What does the research say about online discussions?

With new and emerging educational technologies, we often wonder how much it helps with student learning.  Online discussion boards have been a research topic for over two decades.  And all of that research seems to converge on one idea: Online, asynchronous discussions are incredibly valuable, even better than face-to-face in some aspects of the discussion, but the effectiveness of these discussions are tied to how well instructors facilitate online discussions.

The specific advantages of online, asynchronous discussions are:

  • increased student collaboration.
  • increased student participation in discussions.
  • better or more opportunities for reflection and peer review.
  • individualized instruction via instructor feedback.
  • more structure.
  • more time to think before giving a response.

Online interaction is more meaningful when instructors and students use the online learning platform (in our case Blackboard) as an extension of the classroom.  Instructors and students report that asynchronous discussions are more mindful, democratic, equitable, and reflective.  In addition, research suggests that online discussions support experimentation and divergent thinking.

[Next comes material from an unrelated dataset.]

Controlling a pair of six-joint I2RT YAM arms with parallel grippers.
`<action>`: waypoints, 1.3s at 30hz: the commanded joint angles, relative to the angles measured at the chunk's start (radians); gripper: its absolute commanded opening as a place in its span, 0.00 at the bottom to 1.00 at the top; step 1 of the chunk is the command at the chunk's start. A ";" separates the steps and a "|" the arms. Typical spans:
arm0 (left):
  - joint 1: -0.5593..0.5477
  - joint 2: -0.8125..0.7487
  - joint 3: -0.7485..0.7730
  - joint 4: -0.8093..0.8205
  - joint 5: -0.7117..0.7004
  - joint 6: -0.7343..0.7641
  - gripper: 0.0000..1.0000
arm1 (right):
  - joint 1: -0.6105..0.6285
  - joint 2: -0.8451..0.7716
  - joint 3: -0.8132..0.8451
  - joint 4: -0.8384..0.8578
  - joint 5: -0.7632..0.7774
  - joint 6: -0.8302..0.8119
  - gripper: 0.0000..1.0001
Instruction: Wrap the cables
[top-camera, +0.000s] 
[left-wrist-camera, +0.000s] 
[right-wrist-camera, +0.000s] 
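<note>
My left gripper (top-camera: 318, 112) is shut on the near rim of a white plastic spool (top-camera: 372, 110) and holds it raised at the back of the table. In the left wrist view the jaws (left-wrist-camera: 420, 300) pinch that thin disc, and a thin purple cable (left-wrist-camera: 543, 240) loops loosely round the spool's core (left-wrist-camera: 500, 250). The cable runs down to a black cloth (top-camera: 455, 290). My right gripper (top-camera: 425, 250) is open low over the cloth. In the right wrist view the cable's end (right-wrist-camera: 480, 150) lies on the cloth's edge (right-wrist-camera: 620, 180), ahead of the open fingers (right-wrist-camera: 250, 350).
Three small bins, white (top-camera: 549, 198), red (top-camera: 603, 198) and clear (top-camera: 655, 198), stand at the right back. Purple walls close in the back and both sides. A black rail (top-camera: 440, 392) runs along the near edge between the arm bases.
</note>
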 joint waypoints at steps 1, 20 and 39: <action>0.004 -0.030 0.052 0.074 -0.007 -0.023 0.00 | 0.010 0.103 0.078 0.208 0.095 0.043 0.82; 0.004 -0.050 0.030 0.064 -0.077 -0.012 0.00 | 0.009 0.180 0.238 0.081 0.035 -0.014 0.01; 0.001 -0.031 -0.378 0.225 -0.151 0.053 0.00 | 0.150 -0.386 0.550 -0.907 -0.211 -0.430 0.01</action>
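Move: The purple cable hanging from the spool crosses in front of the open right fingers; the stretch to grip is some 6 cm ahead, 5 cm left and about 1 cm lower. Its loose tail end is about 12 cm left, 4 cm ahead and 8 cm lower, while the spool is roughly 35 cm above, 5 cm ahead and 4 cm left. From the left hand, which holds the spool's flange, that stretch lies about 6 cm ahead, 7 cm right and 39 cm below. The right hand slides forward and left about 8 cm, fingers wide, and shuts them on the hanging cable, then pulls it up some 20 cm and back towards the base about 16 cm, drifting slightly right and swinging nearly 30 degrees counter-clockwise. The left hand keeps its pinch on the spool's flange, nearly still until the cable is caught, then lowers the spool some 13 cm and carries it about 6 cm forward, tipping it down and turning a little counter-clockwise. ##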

There is a downside to online, asynchronous discussions, though.  Online discussions tend to rely on students understanding the content, and face-to-face instruction provides immediate feedback and correction of student understanding of concepts.  Online discussions assume that students have a certain level of critical thinking skills.  We often forget that students need to be taught how to think critically, so discussion boards can fall flat when students do not have critical thinking skills.

But we can do something about these two issues.  Instructors should use class time to address both of the issues mentioned above and model what a good discussion looks like.  For example, you can use class time to lecture (if you’re concerned about students understanding content), go over any questions regarding content in class, and engage in the deeper conversation online.  In addition, instructors should go over expectations their for online discussions.  This would be a great time to model what a great discussion board post looks like.

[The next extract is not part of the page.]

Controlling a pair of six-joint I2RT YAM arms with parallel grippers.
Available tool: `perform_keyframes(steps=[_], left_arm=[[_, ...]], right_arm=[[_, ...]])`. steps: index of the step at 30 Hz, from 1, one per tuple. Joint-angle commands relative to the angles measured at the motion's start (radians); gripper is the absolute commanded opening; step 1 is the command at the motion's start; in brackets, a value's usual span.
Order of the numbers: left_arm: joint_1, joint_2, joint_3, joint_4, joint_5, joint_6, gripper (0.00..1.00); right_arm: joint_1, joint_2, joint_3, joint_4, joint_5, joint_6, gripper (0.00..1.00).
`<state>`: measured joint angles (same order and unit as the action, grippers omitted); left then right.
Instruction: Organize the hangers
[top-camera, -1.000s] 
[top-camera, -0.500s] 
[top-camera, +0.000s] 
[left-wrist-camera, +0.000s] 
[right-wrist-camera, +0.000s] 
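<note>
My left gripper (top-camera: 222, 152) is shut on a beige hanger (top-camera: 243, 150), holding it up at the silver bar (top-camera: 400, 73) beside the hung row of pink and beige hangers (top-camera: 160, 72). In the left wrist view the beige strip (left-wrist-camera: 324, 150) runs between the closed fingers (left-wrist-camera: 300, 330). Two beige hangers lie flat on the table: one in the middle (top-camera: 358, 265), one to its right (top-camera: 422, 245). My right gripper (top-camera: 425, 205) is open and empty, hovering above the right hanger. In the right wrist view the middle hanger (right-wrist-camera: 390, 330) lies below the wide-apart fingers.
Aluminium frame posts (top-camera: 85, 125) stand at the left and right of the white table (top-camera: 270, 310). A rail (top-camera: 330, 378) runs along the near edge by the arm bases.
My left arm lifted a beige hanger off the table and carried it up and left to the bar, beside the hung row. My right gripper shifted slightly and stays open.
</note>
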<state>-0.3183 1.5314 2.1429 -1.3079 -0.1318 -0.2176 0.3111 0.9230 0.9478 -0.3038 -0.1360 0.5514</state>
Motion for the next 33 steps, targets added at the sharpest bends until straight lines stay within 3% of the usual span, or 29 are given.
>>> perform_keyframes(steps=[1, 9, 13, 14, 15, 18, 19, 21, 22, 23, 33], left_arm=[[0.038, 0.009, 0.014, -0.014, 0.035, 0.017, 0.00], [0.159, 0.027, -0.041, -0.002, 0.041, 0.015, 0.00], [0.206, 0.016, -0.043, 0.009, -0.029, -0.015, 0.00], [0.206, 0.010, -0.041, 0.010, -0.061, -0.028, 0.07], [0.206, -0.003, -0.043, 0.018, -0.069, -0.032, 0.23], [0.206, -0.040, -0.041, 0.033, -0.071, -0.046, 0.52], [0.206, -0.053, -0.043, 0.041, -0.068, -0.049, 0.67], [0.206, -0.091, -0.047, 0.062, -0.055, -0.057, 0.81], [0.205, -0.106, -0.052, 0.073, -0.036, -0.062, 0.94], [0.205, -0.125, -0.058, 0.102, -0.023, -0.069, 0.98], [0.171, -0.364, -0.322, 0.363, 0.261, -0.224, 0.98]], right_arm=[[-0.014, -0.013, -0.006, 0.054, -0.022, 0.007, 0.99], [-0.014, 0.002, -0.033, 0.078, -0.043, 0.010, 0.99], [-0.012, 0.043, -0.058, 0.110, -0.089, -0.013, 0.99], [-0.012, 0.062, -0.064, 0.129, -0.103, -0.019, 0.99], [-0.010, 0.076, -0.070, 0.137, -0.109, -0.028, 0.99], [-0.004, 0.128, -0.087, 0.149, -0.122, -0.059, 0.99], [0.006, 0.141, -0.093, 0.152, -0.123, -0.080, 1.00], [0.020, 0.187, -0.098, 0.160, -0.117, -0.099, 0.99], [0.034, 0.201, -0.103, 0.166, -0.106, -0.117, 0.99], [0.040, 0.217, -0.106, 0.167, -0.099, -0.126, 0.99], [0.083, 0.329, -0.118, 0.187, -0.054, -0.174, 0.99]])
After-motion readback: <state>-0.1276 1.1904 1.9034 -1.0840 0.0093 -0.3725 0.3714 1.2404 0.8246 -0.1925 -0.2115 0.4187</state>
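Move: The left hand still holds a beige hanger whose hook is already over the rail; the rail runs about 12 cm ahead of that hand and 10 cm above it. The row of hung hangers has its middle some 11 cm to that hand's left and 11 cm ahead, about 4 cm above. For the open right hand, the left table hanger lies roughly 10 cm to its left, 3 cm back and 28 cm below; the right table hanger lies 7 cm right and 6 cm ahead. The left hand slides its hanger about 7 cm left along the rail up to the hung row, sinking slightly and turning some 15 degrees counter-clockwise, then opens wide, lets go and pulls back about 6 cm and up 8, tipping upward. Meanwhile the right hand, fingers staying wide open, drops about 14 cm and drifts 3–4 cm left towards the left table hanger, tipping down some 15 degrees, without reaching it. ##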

So if online discussions are valuable only when instructors become good at facilitating, how do we become good online discussion facilitators?  Researchers have come up with a list of instructor must do’s when facilitating online discussions.  According to the research, instructors should:

  • Maintain the focus of the discussion and keep the discussion “intellectually responsible.”  This means that instructors should be helping students stay on task and on topic, and instructors should be coaching students into writing responses that are intellectually stimulating and engaging.
  • Stimulate the discussion.  When discussions start to fall flat, a good facilitator steps in and revs the discussion back up.  That could mean posing a follow up question.
  • Hold students accountable for participation.  The simplest way to hold students accountable is to make online discussions worth a percentage of a course.  But instructors should also be reading students’ posts and responding in some way.  Students need to know that you’re reading their posts, i.e. you need to maintain a teaching presence inside of the discussion board.
  • Write discussion board questions that require students to use higher order thinking skills.  Good facilitators ask questions that allow for a variety of responses and opportunities for deep discussion.
  • Provide direction and feedback in what needs to be done.
  • Structure learning through purposeful course design.  Everything you do in the discussion board should be meaningful to the students and the course and leads to opportunities for learning.